Romans 5:12 says, “Just as sin entered the world through one man, and death through sin, and in this way death came to all people, because all sinned.”  Paul doesn’t blame Eve, he blames Adam.  Adam received the law first-hand, Adam stood right there and failed to stop her from falling (apparently didn’t even try), and then he followed her in disobedience.

Granted, in Genesis 3:12, Adam began the long and terrible legacy of passing the buck and placing blame.  “The woman You put here with me…”  He blames Eve, he blames God for giving him Eve–he blames everyone except himself.  But that’s a result of the fall, not how God meant for men to be.

In Genesis 3:16, part of woman’s curse is “Your desire will be for your husband and he will rule over you.”  I’ve heard it said that the first part means she’ll desire her husband’s position, or authority.  Man was made to guide and protect.  Woman was made to encourage and inspire.  But after the fall, she seeks to rule, and he seeks to dominate.  And so began the most hideous thread of human history.

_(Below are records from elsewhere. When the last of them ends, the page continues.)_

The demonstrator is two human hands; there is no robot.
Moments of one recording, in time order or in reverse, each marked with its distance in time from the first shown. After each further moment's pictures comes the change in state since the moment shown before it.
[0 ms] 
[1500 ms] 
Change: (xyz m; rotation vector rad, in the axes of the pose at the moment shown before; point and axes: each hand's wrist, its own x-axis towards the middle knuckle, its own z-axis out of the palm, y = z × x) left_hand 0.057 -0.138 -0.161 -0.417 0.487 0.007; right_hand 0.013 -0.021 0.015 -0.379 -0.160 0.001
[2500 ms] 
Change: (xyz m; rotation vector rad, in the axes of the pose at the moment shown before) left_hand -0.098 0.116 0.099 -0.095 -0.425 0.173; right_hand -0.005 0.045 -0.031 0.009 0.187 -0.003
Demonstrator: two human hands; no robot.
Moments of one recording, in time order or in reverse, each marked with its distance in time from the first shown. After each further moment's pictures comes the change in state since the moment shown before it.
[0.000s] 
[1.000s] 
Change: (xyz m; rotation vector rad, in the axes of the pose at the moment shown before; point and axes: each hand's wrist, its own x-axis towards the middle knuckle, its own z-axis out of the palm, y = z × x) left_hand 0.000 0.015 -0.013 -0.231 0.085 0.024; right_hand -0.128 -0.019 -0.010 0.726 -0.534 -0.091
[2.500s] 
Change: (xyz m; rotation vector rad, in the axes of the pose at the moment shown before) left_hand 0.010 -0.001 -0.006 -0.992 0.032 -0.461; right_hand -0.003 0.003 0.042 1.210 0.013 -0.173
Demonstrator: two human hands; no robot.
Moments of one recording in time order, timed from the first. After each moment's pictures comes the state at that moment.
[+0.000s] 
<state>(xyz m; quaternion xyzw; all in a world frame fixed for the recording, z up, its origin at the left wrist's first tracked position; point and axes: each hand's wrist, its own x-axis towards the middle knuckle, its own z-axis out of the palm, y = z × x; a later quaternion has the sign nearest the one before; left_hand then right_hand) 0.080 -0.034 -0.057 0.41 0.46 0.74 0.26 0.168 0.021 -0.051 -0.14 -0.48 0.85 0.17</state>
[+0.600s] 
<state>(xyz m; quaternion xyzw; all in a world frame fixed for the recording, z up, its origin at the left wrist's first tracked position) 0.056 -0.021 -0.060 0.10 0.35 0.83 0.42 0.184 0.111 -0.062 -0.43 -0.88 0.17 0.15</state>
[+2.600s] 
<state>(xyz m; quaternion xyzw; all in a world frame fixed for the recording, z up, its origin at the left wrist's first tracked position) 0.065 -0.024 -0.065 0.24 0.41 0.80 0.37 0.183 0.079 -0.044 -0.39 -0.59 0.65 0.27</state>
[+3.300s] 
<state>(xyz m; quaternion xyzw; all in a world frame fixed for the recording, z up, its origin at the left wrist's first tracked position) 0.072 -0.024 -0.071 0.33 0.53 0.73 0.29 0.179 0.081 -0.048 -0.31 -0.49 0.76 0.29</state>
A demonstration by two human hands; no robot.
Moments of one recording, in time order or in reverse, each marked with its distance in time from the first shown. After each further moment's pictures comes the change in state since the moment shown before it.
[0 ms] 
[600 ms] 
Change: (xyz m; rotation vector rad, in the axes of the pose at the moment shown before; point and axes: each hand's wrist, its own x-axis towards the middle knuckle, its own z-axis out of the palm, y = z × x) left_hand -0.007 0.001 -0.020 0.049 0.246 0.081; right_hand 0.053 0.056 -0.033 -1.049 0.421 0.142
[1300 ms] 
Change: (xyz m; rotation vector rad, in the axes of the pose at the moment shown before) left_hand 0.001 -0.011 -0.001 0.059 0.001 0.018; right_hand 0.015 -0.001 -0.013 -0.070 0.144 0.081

A lot of people have abused the Scripture to justify their abuse of women (physical or otherwise), but that was never God’s plan.

God wants men to look out for women, to protect them, to guard them as a treasure.

God wants women to encourage men, to build them up–which increases both their strength and desire to protect women.

God does not want men to abuse their authority, nor does He want women to blindly submit to everything a man says.  This notion has been abused a lot and it’s easy to hear the wrong thing in Scripture, especially if that’s what you’ve seen or been taught.